Perciò io sono favorevole a una lunga interruzione del campionato, alle
partite a porte chiuse (e ci metterei anche le partite in televisione).
Sono favorevole, anche se lo stadio, e pure la TV, mi mancheranno
assai, ma credo che abbiamo bisogno tutti di un periodo di
disintossicazione, abbiamo bisogno di togliere l’acqua in cui nuotano i
pescicani della violenza. Almeno per un po’.

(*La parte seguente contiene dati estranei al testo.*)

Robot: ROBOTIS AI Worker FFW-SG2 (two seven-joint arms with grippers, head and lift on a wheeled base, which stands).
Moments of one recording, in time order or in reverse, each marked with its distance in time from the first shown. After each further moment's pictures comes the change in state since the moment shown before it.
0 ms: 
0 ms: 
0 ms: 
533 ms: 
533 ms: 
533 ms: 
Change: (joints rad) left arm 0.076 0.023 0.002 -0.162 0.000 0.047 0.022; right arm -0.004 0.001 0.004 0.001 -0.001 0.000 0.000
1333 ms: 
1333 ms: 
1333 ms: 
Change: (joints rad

Poi: per molto tempo abbiamo snobbato lo stadio, e quando abbiamo
smesso di snobbarlo ci siamo accodati troppo spesso a un populismo di
elite che per non demonizzare finisce per acconsentire. A me sta bene
se proviamo a parlare con quegli ultras che ne abbiano ancora
disponibilità, a cercare di sapere di più e di capire meglio; ma capire
non significa sempre e necessariamente concordare. Non rendiamo un
buon servizio neanche a loro. E poi, non possiamo identificare tutto lo
stadio con gli ultras: è un posto pieno di altra gente che troppo spesso
ne subisce l’egemonia. Abbiamo bisogno di parlare con la gente che va
allo stadio, per cercare di costruire linguaggi e pratiche diversi. Ci sono
altre modalità di aggregazione (non è detto che tifo organizzato
coincida con gli ultras. I “circoli” di tifosi ci sono sempre stati e ci sono
ancora), ci sono altri rituali possibili, altri atteggiamenti da
immaginare, da ricordare, da costruire. Dopo tutto, il calcio è uno
spettacolo divertente, un gioco e una festa.
La cosa più stupida di questi giorni l’ho letta in un’intervista
dell’incredibile presidente della Lega Calcio, l’immarcescibile
Matarrese. Prima dice “Noi siamo addolorati ma lo spettacolo deve
continuare” (come se fosse un’incrollabile legge morale e di natura –
ma chi l’ha detto?); e poi aggiunge: “I morti del sistema calcistico
purtroppo fanno parte di questo grandissimo movimento”. Cioè: lo
spettacolo deve continuare; i morti fanno parte dello spettacolo; ergo,
lo spettacolo continua con i morti dentro. Signori miei, lo spettacolo è
questo. Dicono, se fermiamo il calcio la diamo vinta agli ultras. E
invece se andiamo avanti così chi ha vinto?